Accusers didn’t want to talk about it
A Washington Post contributor said she had tried to report on a pair of cases involving Rose for the blog Jezebel in 2010, but she was unable to get confirmation. She started digging back into it aggressively when the Harvey Weinstein story started breaking.
Rose had been divorced since 1980, and the late Radar magazine called Rose a “toxic bachelor” in 2007 and reported charges of him groping an unnamed woman. Rose’s attorney at the time demanded a retraction from Radar but the publication refused.
This was also a story where there was a serious disparity in power. These young women would tolerate abuse because they wanted jobs. The women also say they didn’t want to admit to themselves how they were being treated so they pretended it hadn’t happened.
One of the women told the Post, “Remaining silent allowed me to continue denying what had occurred. It was a state of denial that I wrote to him asking about the job.”
Conclusion: A Story Framed by Critical Theory
When I wrote the abstract to propose this paper several months ago, I assumed I was writing a paper about agenda setting, as I discussed at the beginning of the paper. But I no longer think that’s the central issue here. (I’m sure there is some level of agenda setting going on, but it would take more evidence than I have here to document it.)
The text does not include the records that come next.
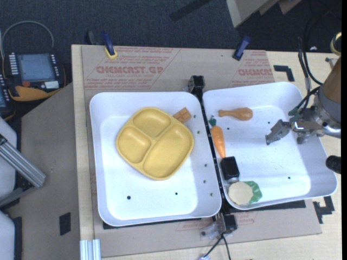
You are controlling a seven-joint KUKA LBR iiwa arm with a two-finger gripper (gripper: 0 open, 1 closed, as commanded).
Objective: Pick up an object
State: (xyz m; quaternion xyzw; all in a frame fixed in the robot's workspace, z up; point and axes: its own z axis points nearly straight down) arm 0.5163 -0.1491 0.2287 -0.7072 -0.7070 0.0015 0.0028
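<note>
Cardboard-topped bench, two shallow white bins. We see the grey two-finger gripper over the right bin, fingers spread, holding nothing; orange plastic carrot well apart.

The gripper hangs over the right bin, near that bin's right side. To the gripper's left and a little behind it lies a toy chicken drumstick. Farther left, along the wall where the bins meet, sit a toy carrot, then a small box, then a round flat toy in the front corner. Beyond them, well left of the gripper, the left bin holds a divided plate, with a small block touching the plate's back edge.
</note>
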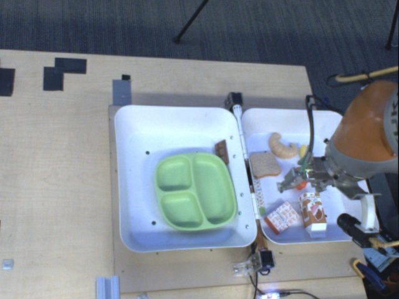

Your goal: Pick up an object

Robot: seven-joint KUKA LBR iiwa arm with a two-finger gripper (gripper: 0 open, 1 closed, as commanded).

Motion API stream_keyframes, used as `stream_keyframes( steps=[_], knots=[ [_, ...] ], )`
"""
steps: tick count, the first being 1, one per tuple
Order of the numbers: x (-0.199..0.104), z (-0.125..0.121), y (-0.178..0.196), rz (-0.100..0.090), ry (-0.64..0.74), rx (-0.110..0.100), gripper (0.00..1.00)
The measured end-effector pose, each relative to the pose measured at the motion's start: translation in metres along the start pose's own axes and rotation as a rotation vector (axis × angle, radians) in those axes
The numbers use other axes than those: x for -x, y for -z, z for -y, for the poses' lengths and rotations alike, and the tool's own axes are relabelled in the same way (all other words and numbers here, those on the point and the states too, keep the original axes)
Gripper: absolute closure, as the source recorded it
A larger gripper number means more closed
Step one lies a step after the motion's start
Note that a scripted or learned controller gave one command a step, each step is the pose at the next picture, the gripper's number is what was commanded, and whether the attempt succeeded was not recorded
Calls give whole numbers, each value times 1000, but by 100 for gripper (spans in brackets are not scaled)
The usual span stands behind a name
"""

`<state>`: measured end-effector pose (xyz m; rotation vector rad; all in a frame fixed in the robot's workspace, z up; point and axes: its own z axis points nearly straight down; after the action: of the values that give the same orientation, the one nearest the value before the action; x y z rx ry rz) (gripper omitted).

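A wooden bench (62,167) carries two shallow white bins side by side, seen from above at a slant. The left bin (134,167) holds a green divided plate (196,192) w/ three compartments, lying flat near the bin's middle; a small brown piece (221,148) sits just beside the plate, against the wall shared w/ the right bin.

The right bin (324,120) holds the loose pickable things: a curved tan item, prob. a toy croissant (282,146), toward the bin's far edge; a brown slice like toast (265,164) near the shared wall; a small red-and-white box (282,217) and a carton (312,212) w/ brown print toward the near edge, close together.

The grey arm w/ its orange band (368,129) reaches over the right bin from the bench's right edge. Its hand (299,178) hangs low near the bin's middle, between toast and carton, so it is likely lining up on one of those; which one can't be judged.

Hard to make out: the hand is dark and blurred, w/ a red and green speck at its tip that may be a small toy or part of the hand. Whether it is clenched or released, or grasping anything, I cannot tell. The arm covers the bin's right part.
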<state>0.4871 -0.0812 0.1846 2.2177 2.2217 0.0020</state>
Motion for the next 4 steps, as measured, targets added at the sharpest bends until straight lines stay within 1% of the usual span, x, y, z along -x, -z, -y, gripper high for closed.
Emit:
stream_keyframes(
  steps=[1,2,3,4],
  knots=[
    [5,-9,-98,3,-2,7,0],
    [4,-11,-87,2,0,11,100],
    [-95,-81,1,-3,4,1,100],
    [34,-119,-12,2,1,0,100]
  ],
)
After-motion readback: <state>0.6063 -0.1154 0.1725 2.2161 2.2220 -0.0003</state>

I would suggest instead, that this is a story of women finally speaking up and forcing the media to listen to them; to put their (justifiable) fears behind them; to hold their abusers accountable.
As I wrote at the beginning:
Critical theory can be summarized with the following principles:
- There are serious problems that people suffer that come from exploitation and the division of labor.
- People are treated as “things” to be used rather than individuals who have value.
- You can’t make sense out of ideas and events if you take them out of their historical context.
- Society is coming to be dominated by a culture industry (what we might call the mass media) that takes cultural ideas, turns them into commodities, and sells them in a way to make the maximum amount of money. This separates ideas from the people who produce them.
- You cannot separate facts from the values attached to them and the circumstances from which these facts emerged.
A commentary written in December 2017 by Manhole Dargis, the co-chief film critic for the New York Times, argues that the physical abuse of women started to get talked about more when the financial and status abuse of women in the film industry broke in 2014 when the computers at Sony were hacked and large numbers of documents with business notes were disgorged.
The files showed how much more men got paid than women in movies, and how women were often not even considered as candidates to direct major films.
Dargis discusses the institutional sexism that has long been in the movie industry by quoting from Molly Haskell’s seminal 1974 book on sexism in Hollywood, From Reverance to Rape: The Treatment of Women in the Movies. Haskell writes:
“Through the myths of subjection and sacrifice that were its fictional currency and the machinations of its moguls in the front offices, the film industry maneuvered to keep women in their place; and yet these very myths and this machinery catapulted women into spheres of power beyond the wildest dreams of most of their sex.”
And it’s this combination that we see coming through all of the comments from women in Hollywood today.
Dargis says that for herself she battles with how much attention she has to give to the issues of sexism in the movies when she confronts just wanting to enjoy a great movie:
“It can be exhausting. Sometimes, you just want to watch a movie, not keep a running inventory of each affront, every offensive line or beat. Did women direct, write, produce, star? Does the female lead have anything of interest to say? Why is she taking off her underwear for the lovemaking scene while the guy keeps his on? Why is her breast showing? Why is she smiling (always smiling)? Why is she a hooker? Or dead? Is she merely there, kind of like the dog or a pricey lamp, so she can suggest that the hero is also an Everyman?”